Lymph node status is regarded as a core prognostic index for esophageal cancer (31). The number of lymph nodes which were resected for esophageal cancer serves as a sign of radical resection as well as an independent predictor of survival (32). In our analysis no significant difference was found in the totality of lymph node dissection between 3D VATS group and 2D VATS group. The shorter operation time in 3D VATS group did not come at the cost of less lymph node dissection. Besides, in 3 (12,18,19) of our studies, the postoperative drainage and postoperative tube in 3D VATS group took shorter time compared with those in 2D VATS group. This may be related to clearer vision under 3D, clearer boundaries and less accessory injury during lymph node dissection. According to our experience, lymph nodes can be removed more completely as so-called “en-bloc”, with a better view provided by 3D. At the same time, the lymphatic vessels can be clearly displayed to electro-coagulate so that the postoperative exudation can be reduced.

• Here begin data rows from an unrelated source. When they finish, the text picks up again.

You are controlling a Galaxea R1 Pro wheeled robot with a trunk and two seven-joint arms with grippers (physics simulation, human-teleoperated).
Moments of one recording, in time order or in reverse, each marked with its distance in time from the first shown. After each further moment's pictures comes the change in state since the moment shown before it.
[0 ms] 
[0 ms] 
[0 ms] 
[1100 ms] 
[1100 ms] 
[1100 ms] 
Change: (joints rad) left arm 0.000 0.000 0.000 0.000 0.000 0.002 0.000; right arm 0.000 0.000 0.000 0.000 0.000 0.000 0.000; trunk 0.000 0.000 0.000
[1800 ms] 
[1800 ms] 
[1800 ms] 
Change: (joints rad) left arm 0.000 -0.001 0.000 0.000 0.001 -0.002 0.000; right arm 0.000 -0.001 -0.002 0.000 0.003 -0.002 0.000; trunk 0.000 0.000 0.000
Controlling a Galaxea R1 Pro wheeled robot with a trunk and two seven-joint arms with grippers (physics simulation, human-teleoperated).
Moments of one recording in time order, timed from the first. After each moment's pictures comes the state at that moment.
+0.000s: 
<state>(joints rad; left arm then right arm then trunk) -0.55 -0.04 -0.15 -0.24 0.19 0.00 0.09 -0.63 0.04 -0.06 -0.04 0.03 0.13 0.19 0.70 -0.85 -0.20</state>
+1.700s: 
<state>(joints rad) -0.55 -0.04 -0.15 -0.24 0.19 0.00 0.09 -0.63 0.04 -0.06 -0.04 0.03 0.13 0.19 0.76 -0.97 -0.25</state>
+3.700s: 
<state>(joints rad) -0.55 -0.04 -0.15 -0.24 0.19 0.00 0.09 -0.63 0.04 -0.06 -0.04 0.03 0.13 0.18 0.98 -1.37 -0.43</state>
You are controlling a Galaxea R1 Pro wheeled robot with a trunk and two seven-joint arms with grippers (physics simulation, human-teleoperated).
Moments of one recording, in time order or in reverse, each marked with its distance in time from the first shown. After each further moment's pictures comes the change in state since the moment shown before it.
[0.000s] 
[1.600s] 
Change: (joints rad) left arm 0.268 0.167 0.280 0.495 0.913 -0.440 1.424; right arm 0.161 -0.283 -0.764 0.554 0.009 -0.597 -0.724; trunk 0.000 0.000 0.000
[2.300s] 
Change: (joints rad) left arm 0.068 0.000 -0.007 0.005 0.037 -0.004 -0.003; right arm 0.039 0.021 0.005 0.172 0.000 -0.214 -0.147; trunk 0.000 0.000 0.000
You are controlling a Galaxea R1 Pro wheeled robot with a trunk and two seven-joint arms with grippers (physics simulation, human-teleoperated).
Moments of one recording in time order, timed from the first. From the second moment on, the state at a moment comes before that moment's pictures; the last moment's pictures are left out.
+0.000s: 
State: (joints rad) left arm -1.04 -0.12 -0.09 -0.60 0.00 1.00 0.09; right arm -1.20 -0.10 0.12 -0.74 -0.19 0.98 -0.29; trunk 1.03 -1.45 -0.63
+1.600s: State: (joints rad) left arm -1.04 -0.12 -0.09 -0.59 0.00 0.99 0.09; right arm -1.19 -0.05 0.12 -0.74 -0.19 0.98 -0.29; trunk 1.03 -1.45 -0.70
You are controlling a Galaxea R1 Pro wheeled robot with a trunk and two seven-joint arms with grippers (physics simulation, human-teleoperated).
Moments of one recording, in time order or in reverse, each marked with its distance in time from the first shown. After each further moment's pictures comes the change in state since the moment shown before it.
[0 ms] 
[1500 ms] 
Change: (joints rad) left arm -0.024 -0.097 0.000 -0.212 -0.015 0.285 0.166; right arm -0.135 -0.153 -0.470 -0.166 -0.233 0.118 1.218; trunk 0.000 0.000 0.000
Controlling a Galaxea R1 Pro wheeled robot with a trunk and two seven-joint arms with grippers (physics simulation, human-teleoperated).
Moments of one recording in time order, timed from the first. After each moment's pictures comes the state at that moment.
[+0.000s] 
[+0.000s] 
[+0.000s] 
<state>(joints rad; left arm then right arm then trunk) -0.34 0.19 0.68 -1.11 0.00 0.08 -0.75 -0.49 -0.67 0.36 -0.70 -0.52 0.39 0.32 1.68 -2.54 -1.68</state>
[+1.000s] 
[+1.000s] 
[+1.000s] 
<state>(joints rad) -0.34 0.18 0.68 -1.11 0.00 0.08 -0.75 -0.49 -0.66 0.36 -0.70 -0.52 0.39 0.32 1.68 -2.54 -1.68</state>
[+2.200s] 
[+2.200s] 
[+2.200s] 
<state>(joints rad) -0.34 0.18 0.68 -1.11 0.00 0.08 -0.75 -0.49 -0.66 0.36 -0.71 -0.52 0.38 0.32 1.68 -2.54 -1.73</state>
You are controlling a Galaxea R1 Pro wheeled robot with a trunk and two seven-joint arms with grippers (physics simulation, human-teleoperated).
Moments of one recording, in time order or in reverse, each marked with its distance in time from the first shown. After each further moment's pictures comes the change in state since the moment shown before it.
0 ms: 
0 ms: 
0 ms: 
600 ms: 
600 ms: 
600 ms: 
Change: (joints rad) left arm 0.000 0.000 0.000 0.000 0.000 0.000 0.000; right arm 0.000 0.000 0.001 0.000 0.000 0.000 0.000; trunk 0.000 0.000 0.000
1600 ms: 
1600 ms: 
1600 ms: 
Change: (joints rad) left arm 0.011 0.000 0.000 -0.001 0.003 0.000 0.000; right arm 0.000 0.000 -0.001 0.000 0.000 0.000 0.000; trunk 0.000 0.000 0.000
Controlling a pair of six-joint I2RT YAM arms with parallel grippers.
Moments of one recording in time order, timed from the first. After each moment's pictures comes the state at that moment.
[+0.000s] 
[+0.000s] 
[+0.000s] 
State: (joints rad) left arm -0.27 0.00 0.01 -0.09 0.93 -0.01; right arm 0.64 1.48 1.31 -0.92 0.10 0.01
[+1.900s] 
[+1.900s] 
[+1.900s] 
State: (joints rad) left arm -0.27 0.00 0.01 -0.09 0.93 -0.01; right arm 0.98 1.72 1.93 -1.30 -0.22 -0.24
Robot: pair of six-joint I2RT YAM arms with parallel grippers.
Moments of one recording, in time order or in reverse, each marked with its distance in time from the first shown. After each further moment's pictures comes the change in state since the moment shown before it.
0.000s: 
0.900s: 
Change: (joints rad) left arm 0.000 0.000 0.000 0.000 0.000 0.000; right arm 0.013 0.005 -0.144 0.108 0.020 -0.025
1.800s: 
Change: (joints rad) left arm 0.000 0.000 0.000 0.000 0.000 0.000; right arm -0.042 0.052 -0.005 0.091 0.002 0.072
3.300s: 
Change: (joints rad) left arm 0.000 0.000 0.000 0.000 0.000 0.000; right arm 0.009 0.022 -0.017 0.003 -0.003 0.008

Otherwise, dissection of lymph nodes in regions of the left recurrent laryngeal nerve and aortic arch is not practical for open and 2D esophagectomy due to limited information on spatial depth, calculated from secondary spatial depth clues and the operator’s rich experience (12). Particularly, in the lymph node dissection of the left recurrent laryngeal nerve and aortic arch, in the process of thoracotomy and 2D VATS, without information about spatial depth, it can only be speculated according to the 2D spatial information and the operator’s experience, which is easy to cause false injury and increase the incidence of postoperative drainage and postoperative complications.

Finally, no significant difference was found in the incidence of post-operative complications between 3D VATS group and 2D VATS group. Therefore, the safety and rationality of 3D surgery have been verified. In addition, the transition from 2D VATS to 3D VATS is easy (33), and the learning curve of 3D VATS esophagectomy may be shorter than that of 2D or robot-assisted esophagectomy (34-36). Beginners have an ideal ability to control the lens head when they take part in six 3D endoscopic surgeries, while beginners need to participate in more than ten 2D endoscopic surgeries in the past to have an ideal ability to control the lens (18). It should be easier for beginners to change from 3D direct vision surgery to 3D VATS for esophageal cancer than to 2D.

Limitations

There were certain limitations in our study. For one thing, we made a meta-analysis of 5 cohort studies rather than RCTs, which was likely to lower the validity of the overall results. For another, considering the fact that two of the studies lacked in the original data of mean and standard deviation, we employed the “mean variance estimation” to estimate them, probably weakening the credibility of the results. Although the P value is small enough to show that there is a significant difference between 2D and 3D of operative time and blood loss. But there would be inherent bias because of the surgeon experience as the SD of operative time and blood loss is large. Therefore, much more study is needed to value the benefit of 3D VATS for esophageal cancer. Thus, in order to more accurately assess the safety and effectiveness of 3D VATS for esophageal cancer, high-quality randomized studies are needed to in the future study. In addition, none of the included studies mentioned whether 3D brings discomfort such as dizziness and headache, so the safety of 3D for surgery remains to be further confirmed.

Conclusions

According to this meta-analysis, we found that that 3D VATS for esophageal cancer shortens the operation time and lessens intraoperative blood loss without increasing the occurrence of postoperative complications and sacrificing the number of lymph node dissection. Consequently, we expect that 3D esophageal cancer surgery will be applied more widely in the future.